- Born: 1958 (age 67–68) Taipei, Taiwan
- Education: National Taiwan University (BS) University of Oklahoma (MS) Princeton University (MA, PhD)
- Known for: Weather and Climate Model Development; FV3 Dynamical Core
- Scientific career
- Fields: Geophysical fluid dynamics
- Workplaces: Goddard Space Flight Center, Geophysical Fluid Dynamics Laboratory
- Doctoral advisor: Raymond Pierrehumbert

= Shian-Jiann Lin =

Taiwanese-American atmospheric scientist

Shian-Jiann Lin (born 1958) is a Taiwanese-American atmospheric scientist and meteorologist. He is currently the head of the Weather and Climate Dynamics Division at the Geophysical Fluid Dynamics Laboratory, the lead developer of the GFDL Finite-Volume Cubed-Sphere Dynamical Core (FV3)
and a lead developer or key contributor to several weather and climate models developed using FV3.
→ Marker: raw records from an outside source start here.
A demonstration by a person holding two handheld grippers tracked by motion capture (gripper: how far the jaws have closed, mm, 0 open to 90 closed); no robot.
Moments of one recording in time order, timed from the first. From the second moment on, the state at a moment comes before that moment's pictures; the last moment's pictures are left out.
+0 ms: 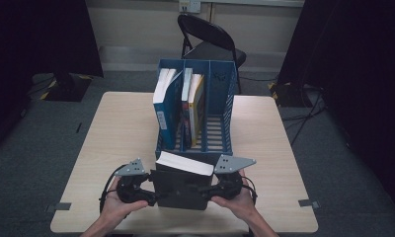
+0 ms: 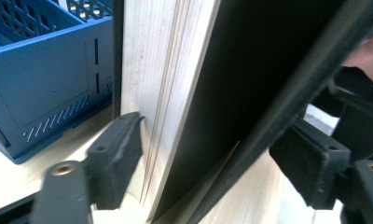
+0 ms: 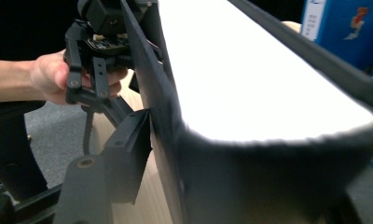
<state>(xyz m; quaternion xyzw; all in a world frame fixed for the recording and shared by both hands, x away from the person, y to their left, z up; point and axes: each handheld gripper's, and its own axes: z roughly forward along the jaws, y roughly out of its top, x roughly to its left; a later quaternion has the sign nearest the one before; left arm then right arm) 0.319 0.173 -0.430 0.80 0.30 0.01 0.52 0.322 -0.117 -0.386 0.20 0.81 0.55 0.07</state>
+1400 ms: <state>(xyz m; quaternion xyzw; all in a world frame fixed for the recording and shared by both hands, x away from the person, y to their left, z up) 0.335 0.231 -0.455 0.79 0.44 0.14 0.41 0.304 -0.151 -0.386 0.26 0.80 0.52 0.12</state>
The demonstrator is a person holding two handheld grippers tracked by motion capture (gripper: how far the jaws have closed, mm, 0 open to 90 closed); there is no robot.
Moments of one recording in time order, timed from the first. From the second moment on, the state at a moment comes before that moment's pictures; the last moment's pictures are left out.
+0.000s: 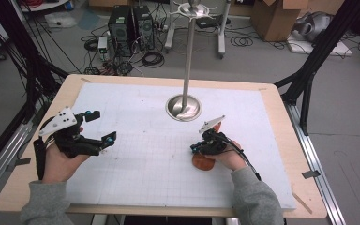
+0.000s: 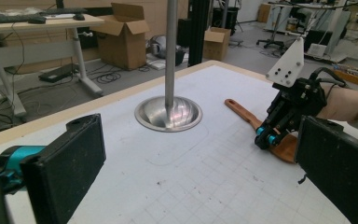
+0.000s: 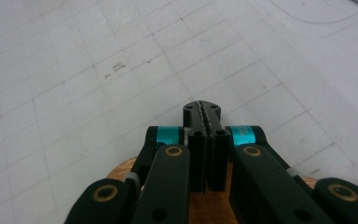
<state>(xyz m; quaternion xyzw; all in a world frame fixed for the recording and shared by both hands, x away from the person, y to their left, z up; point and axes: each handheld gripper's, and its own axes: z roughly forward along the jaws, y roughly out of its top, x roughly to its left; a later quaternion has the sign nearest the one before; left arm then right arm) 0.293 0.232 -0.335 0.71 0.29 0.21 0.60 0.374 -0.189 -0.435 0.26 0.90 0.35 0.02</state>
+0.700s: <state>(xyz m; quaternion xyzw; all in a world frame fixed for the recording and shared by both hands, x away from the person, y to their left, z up) 0.305 0.214 -0.336 0.73 0.27 0.20 0.60 0.355 -0.241 -0.438 0.27 0.89 0.37 0.00</state>
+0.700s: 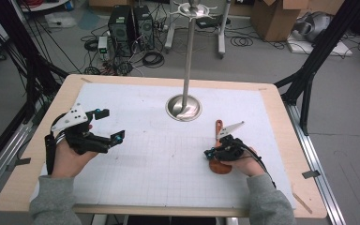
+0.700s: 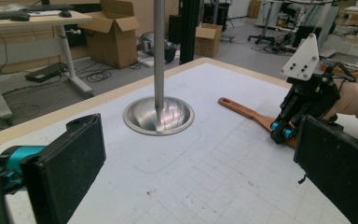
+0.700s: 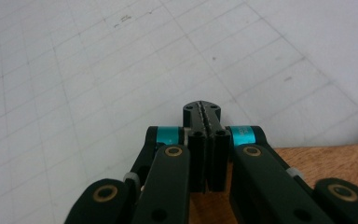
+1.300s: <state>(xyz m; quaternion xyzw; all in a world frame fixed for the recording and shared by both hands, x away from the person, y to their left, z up) 0.308 0.208 -0.336 0.73 0.27 0.19 0.60 0.347 -0.268 -0.441 0.27 0.88 0.38 -0.01</state>
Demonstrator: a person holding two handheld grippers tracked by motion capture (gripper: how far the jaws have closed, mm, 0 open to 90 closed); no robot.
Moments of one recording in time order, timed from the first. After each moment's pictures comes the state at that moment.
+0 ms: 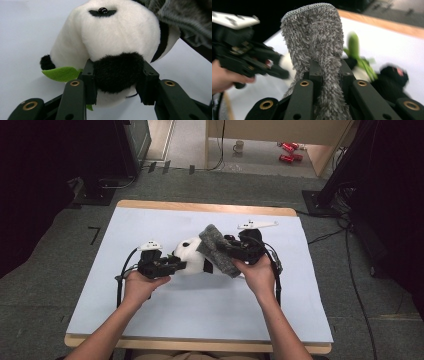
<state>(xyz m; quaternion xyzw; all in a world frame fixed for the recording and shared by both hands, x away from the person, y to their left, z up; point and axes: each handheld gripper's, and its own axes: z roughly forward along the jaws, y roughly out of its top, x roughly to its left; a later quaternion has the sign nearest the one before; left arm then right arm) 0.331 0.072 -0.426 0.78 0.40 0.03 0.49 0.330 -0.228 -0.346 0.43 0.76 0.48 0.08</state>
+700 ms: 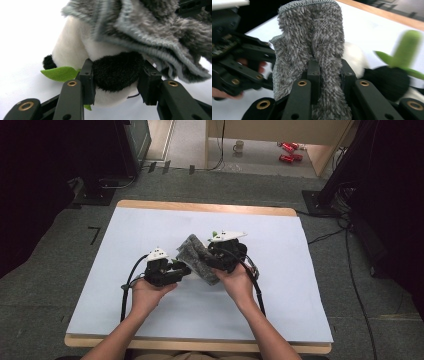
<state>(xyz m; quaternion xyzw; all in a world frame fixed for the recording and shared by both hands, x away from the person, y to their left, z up) 0.322 0.056 -0.445 0.77 0.41 0.05 0.49 0.334 -0.176 -0.390 0.39 0.80 0.44 0.11</state>
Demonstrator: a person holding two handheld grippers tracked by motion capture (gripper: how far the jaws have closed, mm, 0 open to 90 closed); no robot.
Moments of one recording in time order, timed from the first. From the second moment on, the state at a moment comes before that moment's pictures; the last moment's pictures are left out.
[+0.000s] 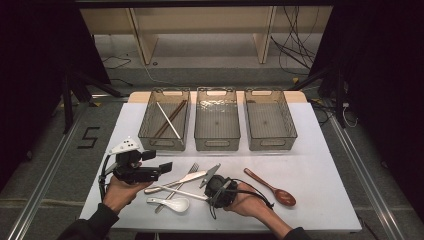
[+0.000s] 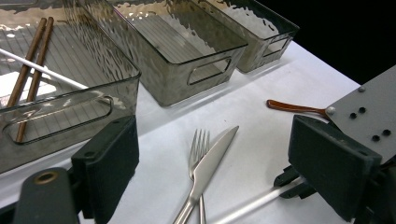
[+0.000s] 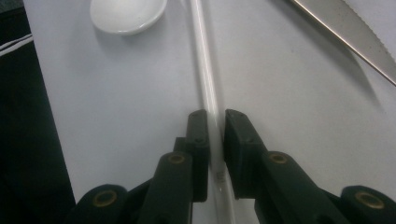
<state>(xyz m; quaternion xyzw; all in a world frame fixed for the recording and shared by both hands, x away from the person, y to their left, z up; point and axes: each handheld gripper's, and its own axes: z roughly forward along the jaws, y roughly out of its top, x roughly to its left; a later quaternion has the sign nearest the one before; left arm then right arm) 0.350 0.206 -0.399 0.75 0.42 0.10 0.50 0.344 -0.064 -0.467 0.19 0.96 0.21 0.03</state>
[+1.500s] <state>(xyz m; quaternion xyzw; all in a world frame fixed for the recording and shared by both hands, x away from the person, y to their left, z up) 0.351 0.203 -0.397 0.75 0.42 0.09 0.51 0.346 -0.053 -0.463 0.18 0.97 0.16 0.05</state>
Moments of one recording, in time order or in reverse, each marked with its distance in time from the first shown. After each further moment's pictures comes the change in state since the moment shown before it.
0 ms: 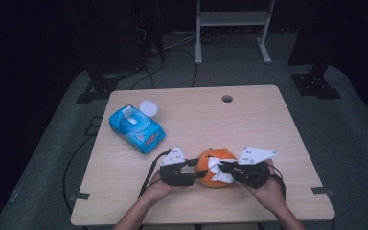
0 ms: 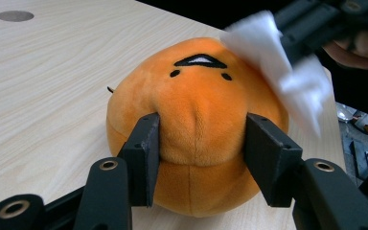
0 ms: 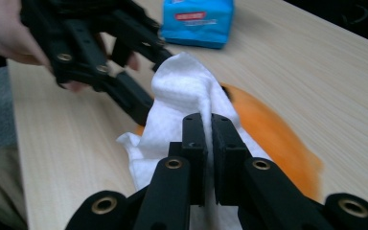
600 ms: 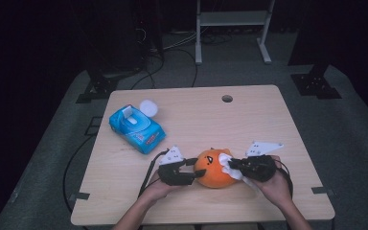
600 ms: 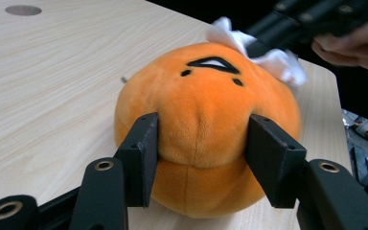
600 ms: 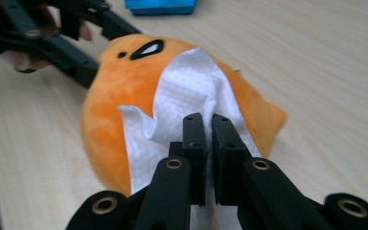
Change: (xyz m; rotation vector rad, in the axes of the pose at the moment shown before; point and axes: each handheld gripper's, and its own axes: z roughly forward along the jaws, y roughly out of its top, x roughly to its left) left arm 0.006 -0.005 -0.001 -0.008 0.011 -0.025; right arm -0.031 -0.019 -0.002 0.087 -0.027 0.136
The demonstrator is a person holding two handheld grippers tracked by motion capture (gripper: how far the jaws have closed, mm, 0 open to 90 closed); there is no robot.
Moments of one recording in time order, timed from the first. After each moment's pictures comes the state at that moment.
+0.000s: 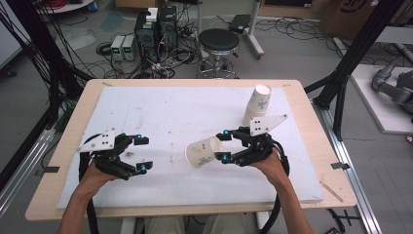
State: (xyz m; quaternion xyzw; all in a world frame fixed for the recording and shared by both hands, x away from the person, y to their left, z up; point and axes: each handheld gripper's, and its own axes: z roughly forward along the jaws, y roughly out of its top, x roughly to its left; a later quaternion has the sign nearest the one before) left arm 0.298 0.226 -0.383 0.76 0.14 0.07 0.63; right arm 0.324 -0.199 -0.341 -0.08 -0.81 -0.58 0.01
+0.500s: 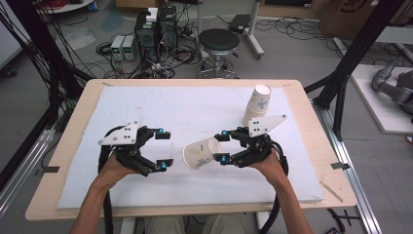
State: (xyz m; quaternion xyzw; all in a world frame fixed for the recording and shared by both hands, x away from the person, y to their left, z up) left arm 0.307 0.169 -0.359 0.76 0.08 0.05 0.64; right arm 0.322 -0.195 -0.338 -0.07 -0.81 -0.58 0.01
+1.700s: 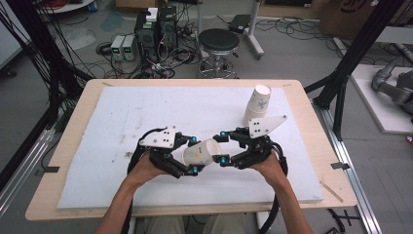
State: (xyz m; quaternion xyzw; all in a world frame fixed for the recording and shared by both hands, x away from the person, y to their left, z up) left arm 0.314 0.095 -0.371 0.79 0.04 0.01 0.62; right arm 0.318 -0.194 -0.336 -0.06 -0.80 -0.59 0.02
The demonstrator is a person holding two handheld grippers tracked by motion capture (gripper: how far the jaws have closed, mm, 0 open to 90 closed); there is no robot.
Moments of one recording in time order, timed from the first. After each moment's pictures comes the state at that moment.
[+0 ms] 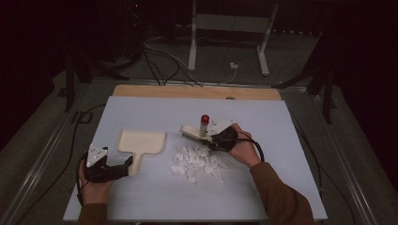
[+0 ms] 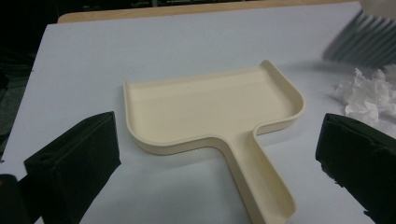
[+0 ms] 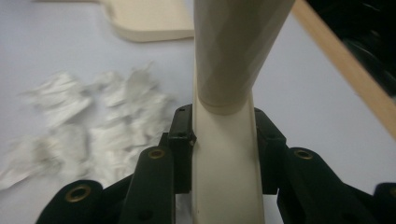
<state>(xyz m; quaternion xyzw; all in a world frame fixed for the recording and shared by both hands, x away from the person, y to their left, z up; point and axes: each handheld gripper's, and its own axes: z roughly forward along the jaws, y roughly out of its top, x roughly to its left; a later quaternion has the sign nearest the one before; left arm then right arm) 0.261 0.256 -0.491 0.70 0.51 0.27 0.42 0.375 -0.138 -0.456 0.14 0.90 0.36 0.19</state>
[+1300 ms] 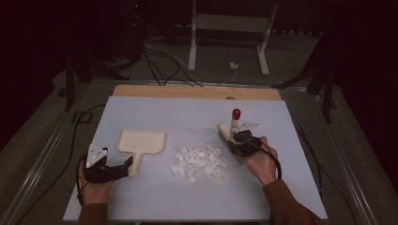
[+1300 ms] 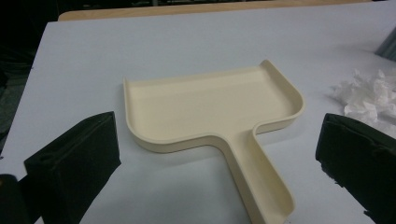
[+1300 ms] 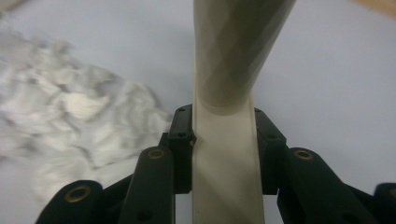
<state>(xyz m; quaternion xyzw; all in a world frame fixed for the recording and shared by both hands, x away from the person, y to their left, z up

== Education and career ==
Lin earned a Bachelor of Science (B.S.) from National Taiwan University. He also holds a master's degree in aeronautical engineering from the University of Oklahoma and a doctorate in geophysical fluid dynamics from Princeton University. After a postdoctoral position at the Center for Analysis and Prediction of Storms at the University of Oklahoma he became a scientist at the Laboratory for Atmospheres at NASA's Goddard Space Flight Center, where he developed the Lin and Rood advection scheme, which forms the basis for the community GOCART
and GEOS-Chem transport models, and the Finite-Volume (FV) Dynamical Core, which was used in earlier versions of the Goddard Earth Observing System and of the Geophysical Fluid Dynamics Laboratory Coupled Model, both since upgraded to FV3, and is still used in the second release of the Community Earth System Model.

Lin joined GFDL in 2003. He has since led development of FV3, the extension of FV onto a cubed-sphere grid, and a relaxation of the hydrostatic assumption to allow explicit simulation of vertical accelerations. A collaboration with Goddard led to the first global cloud-resolving simulations performed in the US. Lin's continued model development has led to the prediction models HiRAM and fvGFS. The latter is a prototype for the Next-Generation Global Prediction System (NGGPS), for which FV3 was selected after a two-year evaluation period. It was found that FV3 produced more accurate forecasts with better numerical stability compared to competing dynamical cores without sacrificing realism, efficiency, or effective resolution. The first operational NGGPS model, an FV3-based Global Forecast System, became operational on 12 June 2019.

In 2018 Lin was named a fellow of the American Meteorological Society.